5. Cosby’s Lawyer Wants You to Know His Client Is Not a Rapist and These Ladies Are Conspiratorial Liars. Bill Cosby's lawyer Martin Singer issued a statement, saying the six public accusers of the beloved sitcome star have orchestrated a “media-driven feeding frenzy.” “People are coming out of the woodwork with fabricated or unsubstantiated stories about my client,” Singer said of the accounts, several of which were settled out of court by Cosby in the 1990s. To buffer his soup-for-brains point, Singer added a dash of victim-blaming. He released old criminal records of self-identified victim Linda Joy Traitz, including possession charges for cocaine and marijuana. Come on, Singer urged, are you really gonna believe the remarkably consistent accounts of 15 women who have no contact with one another and nothing whatsoever to gain?
6. Walmart Saved a Billion on Taxes This Year, But Do You Have an Extra Can of Spaghetti-os?
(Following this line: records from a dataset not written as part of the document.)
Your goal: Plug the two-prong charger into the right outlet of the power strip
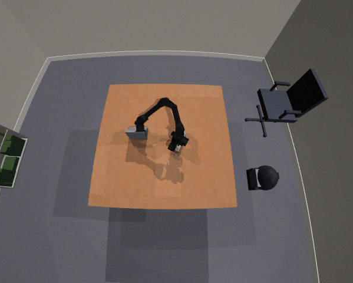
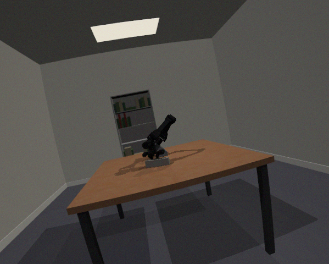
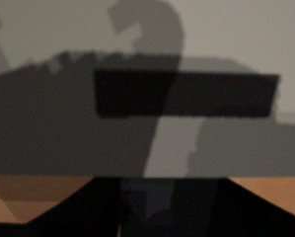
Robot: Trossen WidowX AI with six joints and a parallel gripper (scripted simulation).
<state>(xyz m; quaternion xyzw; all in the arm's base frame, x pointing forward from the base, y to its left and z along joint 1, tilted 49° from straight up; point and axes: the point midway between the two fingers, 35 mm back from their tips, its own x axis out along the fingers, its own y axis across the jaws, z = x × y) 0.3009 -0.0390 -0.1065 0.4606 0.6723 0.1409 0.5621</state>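
The two-prong charger lies 2 cm ahead of my gripper tip, 1 cm to the right of it and 1 cm above it.
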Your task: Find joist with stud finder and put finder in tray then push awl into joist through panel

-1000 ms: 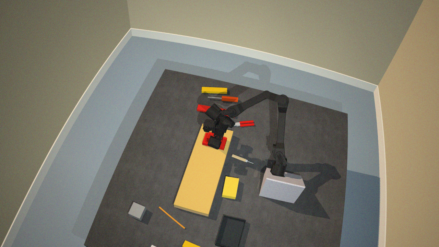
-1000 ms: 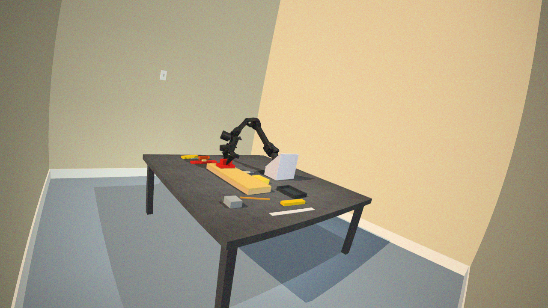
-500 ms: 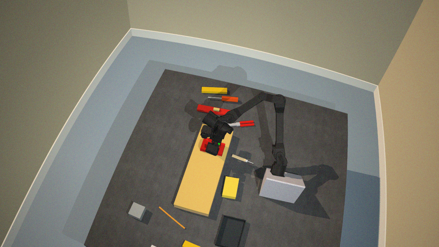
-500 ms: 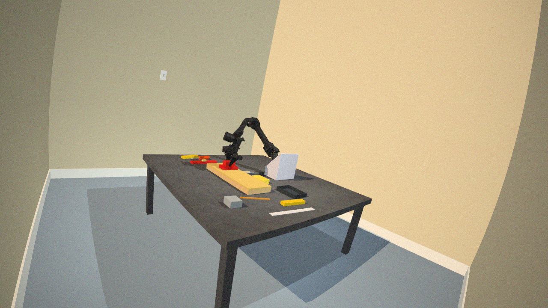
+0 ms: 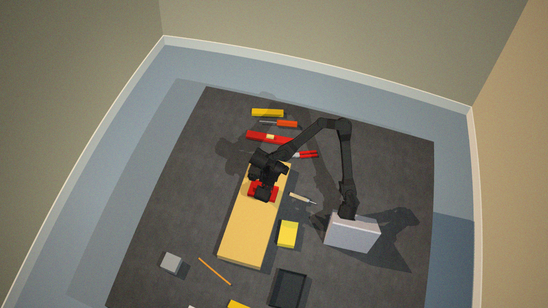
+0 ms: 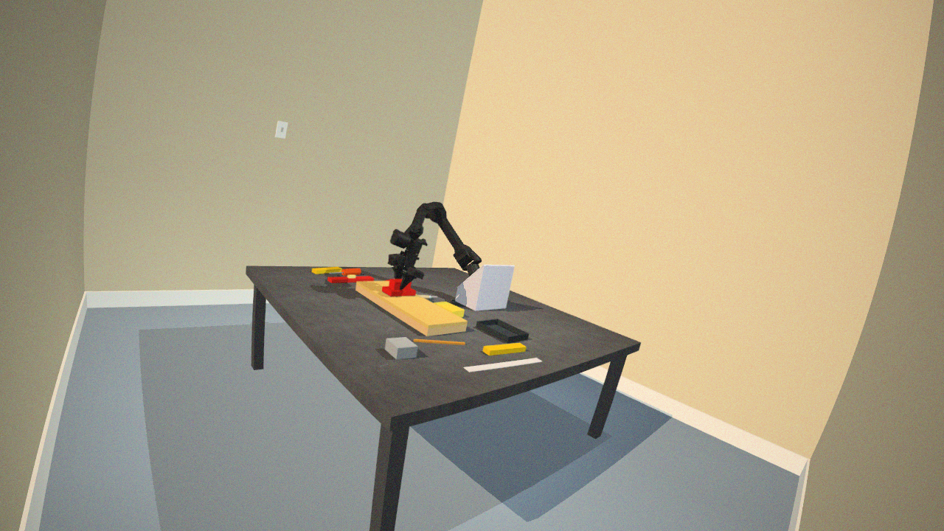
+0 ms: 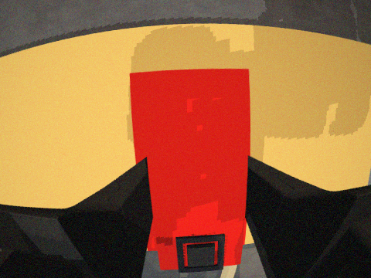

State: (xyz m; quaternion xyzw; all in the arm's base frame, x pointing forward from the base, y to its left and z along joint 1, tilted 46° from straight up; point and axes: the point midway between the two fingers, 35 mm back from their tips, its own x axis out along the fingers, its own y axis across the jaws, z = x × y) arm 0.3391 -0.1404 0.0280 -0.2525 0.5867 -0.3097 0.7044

According to a report released this week by Americans for Tax Fairness, Walmart has a rich history of believing the American public owe it heaps of cash in gratitude for decimating the middle class. The report states that Walmart wriggles out of “$1 billion a year in taxes by exploiting existing federal tax loopholes. It is trying to cut its tax bill by at least another $720 million a year—more than $7 billion over 10 years—by getting Congress to lower the corporate income tax rate by 10 percentage points, from 35 percent to 25 percent.” That way, the nation’s top retail employer can free up a few budget lines for stuff like lobbying against labor unions and background checks for gun sales. Lest you think it's completely callous, the company even tosses a cardboard box into store breakrooms for canned food donations, to encourage its impoverished full-time associates to feed each other so Walmart doesn’t have to.
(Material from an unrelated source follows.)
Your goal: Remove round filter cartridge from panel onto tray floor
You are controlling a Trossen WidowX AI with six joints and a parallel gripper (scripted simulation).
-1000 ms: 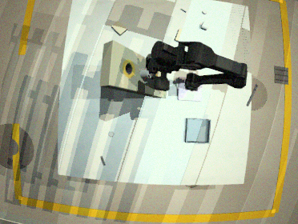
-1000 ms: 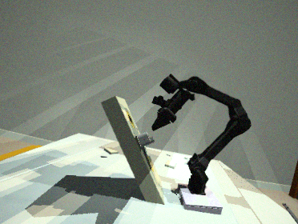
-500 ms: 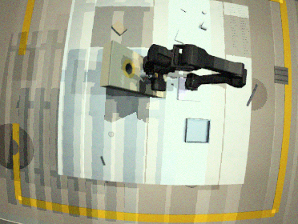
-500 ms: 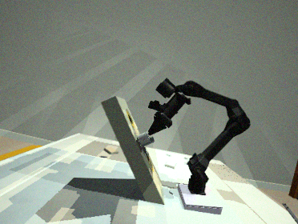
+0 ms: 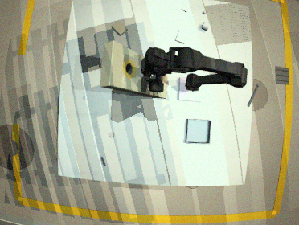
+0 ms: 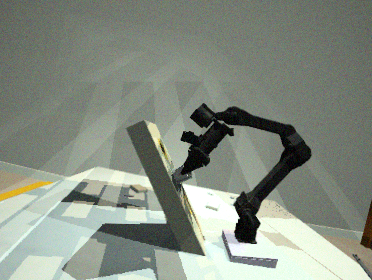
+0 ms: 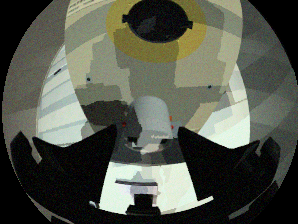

7. Elected Public Servants Come Together to Keep Pesky Knowledge Out of Government Agencies. The Science Advisory Board Reform Act, a bill scientists and environmentalists argued undermines the independence of the body that shapes Environmental Protection Agency policy, passed in the House this week. Rep. Michael Burgess (R-TX) spoke in favor of the bill, lamenting that the Board “excludes industry experts, but not officials for environmental advocacy groups.” And why should experts who’ve dedicated their lives studying these issues have an easier time getting on the board than some guy with an MBA? A letter signed by organizations including the National Resource Defense Council and the Environmental Defense Fund warned that the Reform Act will in effect stack SAB with pro-business members with cash entanglements placing them solidly on Team Fracking, Carbon Emissions and Resource Depletion. The ascientific fiddle-faddle was sponsored by Rep. Chris Stewart (R-UT), author of hyper-religious Armageddon novels, who has the darndest habit of telling journalists he just doesn’t think this climate change baloney is real, doggone it.